Problem requirements →
Below is a listing. Set down exactly the lines from the one containing "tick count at" through the one containing "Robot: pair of", both ends included, and leave out the rest.

Dataset extract →
####################

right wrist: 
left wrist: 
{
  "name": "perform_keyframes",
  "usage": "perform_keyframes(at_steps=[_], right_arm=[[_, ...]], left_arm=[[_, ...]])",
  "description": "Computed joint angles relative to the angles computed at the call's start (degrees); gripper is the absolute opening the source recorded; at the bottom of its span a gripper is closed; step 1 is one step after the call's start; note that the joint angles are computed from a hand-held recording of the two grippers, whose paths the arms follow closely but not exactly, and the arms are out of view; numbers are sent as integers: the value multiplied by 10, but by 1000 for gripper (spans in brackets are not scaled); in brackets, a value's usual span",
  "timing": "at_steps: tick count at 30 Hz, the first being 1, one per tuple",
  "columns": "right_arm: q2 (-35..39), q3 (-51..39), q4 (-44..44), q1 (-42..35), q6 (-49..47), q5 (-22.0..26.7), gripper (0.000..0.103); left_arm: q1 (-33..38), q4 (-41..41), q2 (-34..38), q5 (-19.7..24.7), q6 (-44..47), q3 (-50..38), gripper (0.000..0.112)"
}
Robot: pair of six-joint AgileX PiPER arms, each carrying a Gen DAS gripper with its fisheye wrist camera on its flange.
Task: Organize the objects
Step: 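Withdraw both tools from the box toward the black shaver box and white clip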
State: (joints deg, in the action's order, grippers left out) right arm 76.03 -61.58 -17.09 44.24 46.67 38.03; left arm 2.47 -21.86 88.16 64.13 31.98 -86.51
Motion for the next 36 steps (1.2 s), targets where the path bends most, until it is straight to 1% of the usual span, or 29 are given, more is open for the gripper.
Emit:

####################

Reply →
  "timing": "at_steps: tick count at 30 Hz, the first being 1, one per tuple",
  "columns": "right_arm: q2 (-35..39), q3 (-51..39), q4 (-44..44), q1 (-42..35), q6 (-49..47), q5 (-22.0..26.7), gripper (0.000..0.103); left_arm: q1 (-33..38), q4 (-41..41), q2 (-34..38), q5 (-19.7..24.7), q6 (-44..47), q3 (-50..38), gripper (0.000..0.112)"
}
Robot: pair of six-joint AgileX PiPER arms, each carrying a Gen DAS gripper with its fisheye wrist camera on its flange.

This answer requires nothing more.